• [PROBLEM STATEMENT]
Everything from the line with "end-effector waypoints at" down to the last line of the material below must be written out exactly. Leave out all other lines.

+===+

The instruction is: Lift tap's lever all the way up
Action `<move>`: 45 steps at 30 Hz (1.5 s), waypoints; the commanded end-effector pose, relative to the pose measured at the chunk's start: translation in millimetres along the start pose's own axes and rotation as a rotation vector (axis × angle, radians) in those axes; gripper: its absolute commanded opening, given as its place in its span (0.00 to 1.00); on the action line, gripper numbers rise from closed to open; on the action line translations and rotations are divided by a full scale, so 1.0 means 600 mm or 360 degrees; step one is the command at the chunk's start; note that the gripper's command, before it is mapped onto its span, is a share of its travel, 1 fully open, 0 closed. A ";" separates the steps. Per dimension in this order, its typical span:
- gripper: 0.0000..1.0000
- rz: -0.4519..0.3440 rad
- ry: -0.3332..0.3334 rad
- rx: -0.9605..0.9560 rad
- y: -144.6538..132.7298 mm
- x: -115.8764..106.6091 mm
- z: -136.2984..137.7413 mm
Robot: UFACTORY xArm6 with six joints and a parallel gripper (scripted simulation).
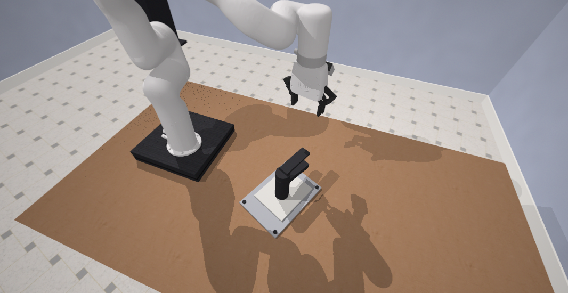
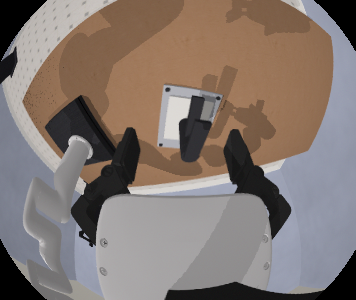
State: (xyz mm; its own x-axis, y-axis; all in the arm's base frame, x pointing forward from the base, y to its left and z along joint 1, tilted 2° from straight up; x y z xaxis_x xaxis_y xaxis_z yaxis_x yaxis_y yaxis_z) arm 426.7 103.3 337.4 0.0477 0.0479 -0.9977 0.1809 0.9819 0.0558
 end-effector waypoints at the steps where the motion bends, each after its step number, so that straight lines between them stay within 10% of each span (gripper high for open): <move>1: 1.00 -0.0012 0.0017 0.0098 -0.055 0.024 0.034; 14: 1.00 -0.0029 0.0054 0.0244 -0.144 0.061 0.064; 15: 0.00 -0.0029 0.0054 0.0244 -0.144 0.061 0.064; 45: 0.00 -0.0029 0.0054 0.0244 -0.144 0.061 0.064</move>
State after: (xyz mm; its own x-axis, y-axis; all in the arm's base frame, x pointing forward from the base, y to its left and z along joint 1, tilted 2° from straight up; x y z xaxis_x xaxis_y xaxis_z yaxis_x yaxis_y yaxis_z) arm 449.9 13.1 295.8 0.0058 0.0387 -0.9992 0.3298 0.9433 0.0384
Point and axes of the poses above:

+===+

• [WRITTEN REPLY]
 end-effector waypoints at the steps where the motion bends, each after its step number, so that straight lines between them stay within 10% of each span (gripper high for open): <move>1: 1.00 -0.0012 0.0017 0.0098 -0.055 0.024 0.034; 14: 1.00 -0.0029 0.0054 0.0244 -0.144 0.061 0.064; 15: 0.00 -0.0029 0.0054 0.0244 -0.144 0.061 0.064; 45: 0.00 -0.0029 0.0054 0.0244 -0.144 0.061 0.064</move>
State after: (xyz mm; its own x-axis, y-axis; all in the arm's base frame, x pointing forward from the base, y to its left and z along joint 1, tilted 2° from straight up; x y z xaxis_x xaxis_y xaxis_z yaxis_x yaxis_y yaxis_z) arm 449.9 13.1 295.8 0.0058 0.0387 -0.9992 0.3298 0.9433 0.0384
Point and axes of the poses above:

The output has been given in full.